### [EXTRACTED MATERIAL]
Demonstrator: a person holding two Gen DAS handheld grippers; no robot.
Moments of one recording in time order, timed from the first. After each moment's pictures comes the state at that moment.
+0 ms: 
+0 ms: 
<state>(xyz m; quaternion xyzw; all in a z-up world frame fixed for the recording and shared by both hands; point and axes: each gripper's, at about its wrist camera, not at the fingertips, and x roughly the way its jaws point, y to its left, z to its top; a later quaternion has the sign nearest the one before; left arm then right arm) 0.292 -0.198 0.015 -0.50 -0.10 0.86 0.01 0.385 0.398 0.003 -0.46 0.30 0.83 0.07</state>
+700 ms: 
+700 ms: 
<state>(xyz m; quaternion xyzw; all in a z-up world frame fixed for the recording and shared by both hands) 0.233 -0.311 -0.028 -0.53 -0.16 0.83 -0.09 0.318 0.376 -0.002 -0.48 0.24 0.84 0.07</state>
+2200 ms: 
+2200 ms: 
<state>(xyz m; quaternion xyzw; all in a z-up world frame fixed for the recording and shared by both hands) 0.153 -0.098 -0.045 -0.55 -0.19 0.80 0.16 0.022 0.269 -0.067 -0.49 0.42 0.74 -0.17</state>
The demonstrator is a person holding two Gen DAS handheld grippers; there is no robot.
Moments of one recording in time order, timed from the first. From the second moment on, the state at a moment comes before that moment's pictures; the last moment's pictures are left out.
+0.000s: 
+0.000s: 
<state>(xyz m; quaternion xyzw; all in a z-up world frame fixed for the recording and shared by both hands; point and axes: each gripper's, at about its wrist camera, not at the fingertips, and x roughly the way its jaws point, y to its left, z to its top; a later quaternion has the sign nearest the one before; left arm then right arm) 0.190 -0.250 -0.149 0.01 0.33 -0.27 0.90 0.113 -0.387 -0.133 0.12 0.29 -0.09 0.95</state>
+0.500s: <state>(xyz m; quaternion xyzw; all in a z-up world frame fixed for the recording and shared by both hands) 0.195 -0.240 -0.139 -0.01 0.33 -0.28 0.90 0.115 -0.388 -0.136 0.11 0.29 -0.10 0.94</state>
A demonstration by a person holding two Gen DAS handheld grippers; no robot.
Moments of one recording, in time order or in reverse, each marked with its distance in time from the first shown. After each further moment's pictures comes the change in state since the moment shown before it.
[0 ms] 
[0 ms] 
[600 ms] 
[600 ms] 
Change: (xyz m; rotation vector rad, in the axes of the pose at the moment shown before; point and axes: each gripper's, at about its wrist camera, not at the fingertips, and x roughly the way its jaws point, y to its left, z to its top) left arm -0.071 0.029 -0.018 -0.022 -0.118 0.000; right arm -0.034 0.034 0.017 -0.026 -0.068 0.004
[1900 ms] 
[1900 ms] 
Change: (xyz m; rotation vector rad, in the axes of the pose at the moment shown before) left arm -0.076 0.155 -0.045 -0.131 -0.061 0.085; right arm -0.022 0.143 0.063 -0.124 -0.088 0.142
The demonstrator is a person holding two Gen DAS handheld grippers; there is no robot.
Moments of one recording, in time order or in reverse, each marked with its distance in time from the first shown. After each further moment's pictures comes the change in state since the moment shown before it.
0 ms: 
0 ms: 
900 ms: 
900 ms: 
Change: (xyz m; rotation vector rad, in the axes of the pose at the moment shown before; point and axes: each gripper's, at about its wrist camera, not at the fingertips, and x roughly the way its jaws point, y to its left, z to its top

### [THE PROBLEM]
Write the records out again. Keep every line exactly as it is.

### [OUTPUT OF THE TASK]
Demonstrator: a person holding two Gen DAS handheld grippers; no robot.
Moments of one recording in time order, timed from the first. After each moment's pictures comes the state at that moment.
+0 ms: 
+0 ms: 
<state>(xyz m; quaternion xyzw; all in a z-up world frame fixed for the recording and shared by both hands; point and axes: each gripper's, at about its wrist camera, not at the fingertips, and x roughly the way its jaws point, y to its left, z to its top; a later quaternion has the sign nearest the one before; left arm then right arm) 0.292 -0.198 0.015 -0.50 -0.10 0.86 0.01 0.385 0.398 0.003 -0.46 0.30 0.83 0.07</state>
+700 ms: 
+700 ms: 
<state>(xyz m; quaternion xyzw; all in a z-up world frame fixed for the recording and shared by both hands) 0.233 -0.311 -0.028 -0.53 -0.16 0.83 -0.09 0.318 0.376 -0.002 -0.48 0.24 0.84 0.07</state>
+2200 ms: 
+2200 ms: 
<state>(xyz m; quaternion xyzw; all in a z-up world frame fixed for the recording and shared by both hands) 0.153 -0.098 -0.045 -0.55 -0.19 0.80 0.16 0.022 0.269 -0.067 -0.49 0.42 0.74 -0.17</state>
The demonstrator is a person holding two Gen DAS handheld grippers; there is no robot.
Moments of one recording in time order, timed from the first. From the second moment on, the state at a moment comes before that moment's pictures; the last moment's pictures are left out.
+0.000s: 
+0.000s: 
<state>(xyz m; quaternion xyzw; all in a z-up world frame fixed for the recording and shared by both hands; point and axes: each gripper's, at about its wrist camera, not at the fingertips, and x roughly the way its jaws point, y to its left, z to its top; a later quaternion has the sign nearest the one before; left arm then right arm) 0.190 -0.250 -0.149 0.01 0.33 -0.27 0.90 0.113 -0.387 -0.133 0.12 0.29 -0.09 0.95</state>
+0.500s: <state>(xyz m; quaternion xyzw; all in a z-up world frame fixed for the recording and shared by both hands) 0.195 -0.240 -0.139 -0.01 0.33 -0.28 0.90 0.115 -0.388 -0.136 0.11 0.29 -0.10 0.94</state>
A demonstration by a person holding two Gen DAS handheld grippers; no robot.
Moments of one recording, in time order or in reverse, each marked with its distance in time from the first shown. After each further moment's pictures comes the change in state since the moment shown before it.
[0 ms] 
[0 ms] 
[600 ms] 
[600 ms] 
Change: (xyz m; rotation vector rad, in the axes of the pose at the moment shown before; point and axes: each gripper's, at about its wrist camera, not at the fingertips, and x roughly the way its jaws point, y to its left, z to its top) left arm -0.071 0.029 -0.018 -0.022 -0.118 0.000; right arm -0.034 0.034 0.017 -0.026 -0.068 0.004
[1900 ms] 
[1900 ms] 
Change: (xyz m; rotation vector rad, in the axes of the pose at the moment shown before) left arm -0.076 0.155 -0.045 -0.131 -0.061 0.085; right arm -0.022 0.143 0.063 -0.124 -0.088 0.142
The demonstrator is a person holding two Gen DAS handheld grippers; there is no robot.
Moments of one recording, in time order or in reverse, each marked with its distance in time from the first shown. After each further moment's pictures comes the change in state since the moment shown before it.
0 ms: 
0 ms: 
900 ms: 
900 ms: 
Change: (xyz m; rotation vector rad, in the axes of the pose at the moment shown before; point and axes: each gripper's, at about its wrist camera, not at the fingertips, and x roughly the way its jaws point, y to its left, z to its top

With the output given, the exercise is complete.